Bernard-Henri Lévy et Gilles Bernheim dialoguent ce soir à la Sorbonne (La Règle du Jeu, le 8 janvier 2013)

bernard-henri-levy-gilles-bernheimCe soir, au grand Amphithéâtre de la Sorbonne, c’est à guichet fermé que le Grand Rabbin de France, Gilles Bernheim, et le philosophe Bernard-Henri Lévy dialogueront sur le thème « la Spiritualité face à la terreur et à la violence : penser le religieux au XXIème siècle », à l’occasion du cinquantième anniversaire du centre communautaire de Paris. Un débat animé par Ilana Cicurel qui nous livre les interrogations que lui inspire cette rencontre.

Si « connaître Dieu, c’est savoir ce qu’il faut faire », si « l’éthique n’est pas le corollaire de la vision de Dieu mais cette vision même », si « le pieux, c’est le juste », comme l’écrivait Emmanuel Levinas, alors la réflexion sur cette étrange alliance entre le sacré et la violence ne peut que relever du scandale.

Comment en est-on arrivé à ce que le mot « religieux » soit si souvent frappé au coin de la suspicion, à ce que son seul prononcé fasse inévitablement surgir des termes comme terrorisme, persécutions, conflits, fondamentalisme, martyrs des femmes, et, plus près de nous, risque de rupture du pacte républicain, séparation, division…

Si l’on s’en tient à l’hexagone, comment expliquer ce divorce entre la sagesse religieuse et le consensus démocratique ?

À qui la faute ?

Faut-il s’en prendre au fondamentalisme d’une minorité qui aurait jeté l’opprobre sur l’ensemble de ceux qui se réclament d’une appartenance religieuse, faisant de ces derniers les victimes collatérales  de défenseurs, parfois trop zélés, du pacte laïc et républicain ?

Faut-il s’en prendre aux religieux eux-mêmes qui, fascinés par les retrouvailles avec leur tradition ou paralysés par la peur de perdre leur identité, ont parfois succombé au repli sur soi et se sont détournés du « souci du monde » ?

Faut-il s’en prendre de manière plus sombre et désespérée, avec le philosophe Jean-Claude Milner, à un processus en cours dans l’ « Europe démocratique » qui chercherait, au nom de l’égalité, à abolir les distinctions fondamentales – entre les sexes, entre les générations – dont les monothéismes en général et le judaïsme en particulier sont les garants, processus irrépressible qui rendrait le message biblique désormais inaudible ?

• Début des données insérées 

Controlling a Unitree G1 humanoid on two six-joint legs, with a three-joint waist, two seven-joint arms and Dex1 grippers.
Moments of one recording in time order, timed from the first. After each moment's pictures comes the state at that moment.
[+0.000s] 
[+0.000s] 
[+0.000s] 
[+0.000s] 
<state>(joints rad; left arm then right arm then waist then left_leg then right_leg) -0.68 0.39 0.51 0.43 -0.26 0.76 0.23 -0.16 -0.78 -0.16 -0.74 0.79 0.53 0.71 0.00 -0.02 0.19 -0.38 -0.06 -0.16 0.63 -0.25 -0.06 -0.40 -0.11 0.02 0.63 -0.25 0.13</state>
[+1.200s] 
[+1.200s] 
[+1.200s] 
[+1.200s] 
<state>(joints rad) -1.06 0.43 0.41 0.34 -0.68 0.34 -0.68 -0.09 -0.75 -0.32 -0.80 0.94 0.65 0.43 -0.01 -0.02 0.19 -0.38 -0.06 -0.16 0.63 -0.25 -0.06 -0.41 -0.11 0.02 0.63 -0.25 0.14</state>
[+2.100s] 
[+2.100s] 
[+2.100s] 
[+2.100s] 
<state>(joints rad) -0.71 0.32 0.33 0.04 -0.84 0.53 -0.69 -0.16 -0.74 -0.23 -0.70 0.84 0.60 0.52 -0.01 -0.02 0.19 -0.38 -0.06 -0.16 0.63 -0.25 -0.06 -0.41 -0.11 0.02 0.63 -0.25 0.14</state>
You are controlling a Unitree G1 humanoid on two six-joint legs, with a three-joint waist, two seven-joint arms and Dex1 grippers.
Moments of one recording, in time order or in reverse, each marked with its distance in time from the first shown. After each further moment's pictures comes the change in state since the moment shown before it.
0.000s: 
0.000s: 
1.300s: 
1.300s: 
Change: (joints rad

Existe-t-il un antidote qui nous permettrait de sortir de cette inquiétante conjonction ?

Ce sont les questions que je prévois d’adresser au grand Rabbin de France Gilles Bernheim et au philosophe Bernard-Henri Lévy, un homme de foi et un penseur laïc, qui partagent la conviction, héritée de Levinas, qu’il  faut traduire la sagesse biblique en « grec », seule manière de faire saisir à leurs contemporains, juifs et non juifs, la pertinence du message d’Israël.

Gilles Bernheim a publié récemment, un livre d’entretiens avec des intellectuels  N’oublions pas de penser la France (Stock) et est l’auteur d’un document remarqué intitulé « mariage homosexuel, homoparentalité et adoption : ce que l’on oublie souvent de dire » auquel s’est notamment référé le cardinal André XXIII.

Bernard-Henri Lévy a consacré une partie importante de ses travaux à l’analyse du totalitarisme et du fondamentalisme religieux. Inspiré par les sources de la pensée juive, souvent citées dans ses ouvrages, notamment dans le Testament de Dieu (Grasset) où il soulignait « l’urgence d’en appeler au testament monothéiste » et, plus récemment, Pièces d’identité dans lequel un long passage est consacré au « génie du judaïsme ».